**EXERCISE INSTRUCTIONS:**
From the listing below, copy each line that holds "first".

------------------------------

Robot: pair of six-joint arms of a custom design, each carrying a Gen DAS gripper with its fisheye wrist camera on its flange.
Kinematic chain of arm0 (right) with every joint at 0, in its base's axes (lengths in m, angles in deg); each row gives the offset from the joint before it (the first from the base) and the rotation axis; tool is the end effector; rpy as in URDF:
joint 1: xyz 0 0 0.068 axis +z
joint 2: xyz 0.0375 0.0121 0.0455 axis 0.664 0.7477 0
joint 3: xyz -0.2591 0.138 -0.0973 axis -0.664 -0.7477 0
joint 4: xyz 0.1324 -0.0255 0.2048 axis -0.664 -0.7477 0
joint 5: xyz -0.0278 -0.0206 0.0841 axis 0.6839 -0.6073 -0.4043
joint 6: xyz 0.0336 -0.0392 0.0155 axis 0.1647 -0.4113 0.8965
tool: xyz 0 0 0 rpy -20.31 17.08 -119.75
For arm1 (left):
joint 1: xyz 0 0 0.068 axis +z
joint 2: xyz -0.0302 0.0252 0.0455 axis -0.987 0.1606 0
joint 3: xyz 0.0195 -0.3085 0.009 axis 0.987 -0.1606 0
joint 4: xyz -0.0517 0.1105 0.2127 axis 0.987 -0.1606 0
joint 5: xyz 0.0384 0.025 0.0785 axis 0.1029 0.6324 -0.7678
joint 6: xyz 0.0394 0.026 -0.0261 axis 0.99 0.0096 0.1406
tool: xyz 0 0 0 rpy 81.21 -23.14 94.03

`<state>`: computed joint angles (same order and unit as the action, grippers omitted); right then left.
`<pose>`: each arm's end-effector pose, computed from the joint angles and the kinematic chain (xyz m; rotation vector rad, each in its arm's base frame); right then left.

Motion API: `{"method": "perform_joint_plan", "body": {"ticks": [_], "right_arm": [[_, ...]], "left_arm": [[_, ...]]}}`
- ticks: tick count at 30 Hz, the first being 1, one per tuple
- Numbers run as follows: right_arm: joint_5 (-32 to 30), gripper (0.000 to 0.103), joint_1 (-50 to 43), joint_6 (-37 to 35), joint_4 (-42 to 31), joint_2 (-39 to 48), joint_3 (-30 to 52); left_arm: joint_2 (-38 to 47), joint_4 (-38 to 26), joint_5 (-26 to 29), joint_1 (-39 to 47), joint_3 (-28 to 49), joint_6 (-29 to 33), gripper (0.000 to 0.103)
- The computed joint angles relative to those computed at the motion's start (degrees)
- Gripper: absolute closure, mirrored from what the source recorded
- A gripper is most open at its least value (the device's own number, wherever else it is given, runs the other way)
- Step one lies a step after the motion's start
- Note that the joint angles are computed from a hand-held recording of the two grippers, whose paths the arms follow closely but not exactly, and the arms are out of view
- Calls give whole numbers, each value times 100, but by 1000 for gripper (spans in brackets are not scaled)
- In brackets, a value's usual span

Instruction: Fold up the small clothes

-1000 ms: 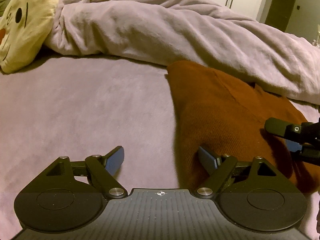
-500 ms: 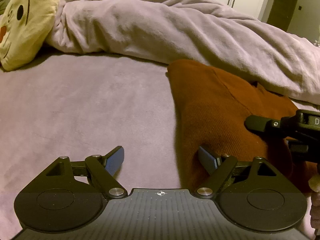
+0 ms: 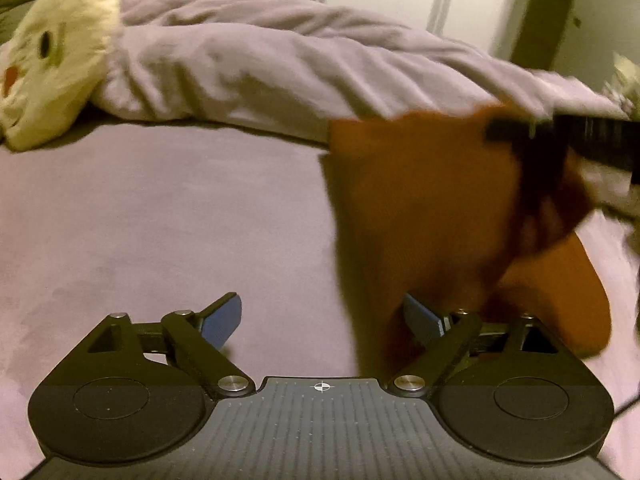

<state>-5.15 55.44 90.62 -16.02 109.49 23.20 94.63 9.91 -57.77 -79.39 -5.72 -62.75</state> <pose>0.3152 0.0737 0.2480 0.1410 2.1995 0.1904 0.3129 -0.0045 0.1927 0.3599 2.3829 -0.3156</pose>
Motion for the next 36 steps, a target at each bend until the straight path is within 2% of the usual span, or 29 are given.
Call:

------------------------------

**ANSWER BELOW:**
Kinematic chain of arm0 (right) with every joint at 0, in its base's axes (lengths in m, angles in deg); each row gives the offset from the joint before it (the first from the base) and the rotation axis; tool is the end effector; rpy as in URDF:
- ticks: tick count at 30 Hz, the first being 1, one per tuple

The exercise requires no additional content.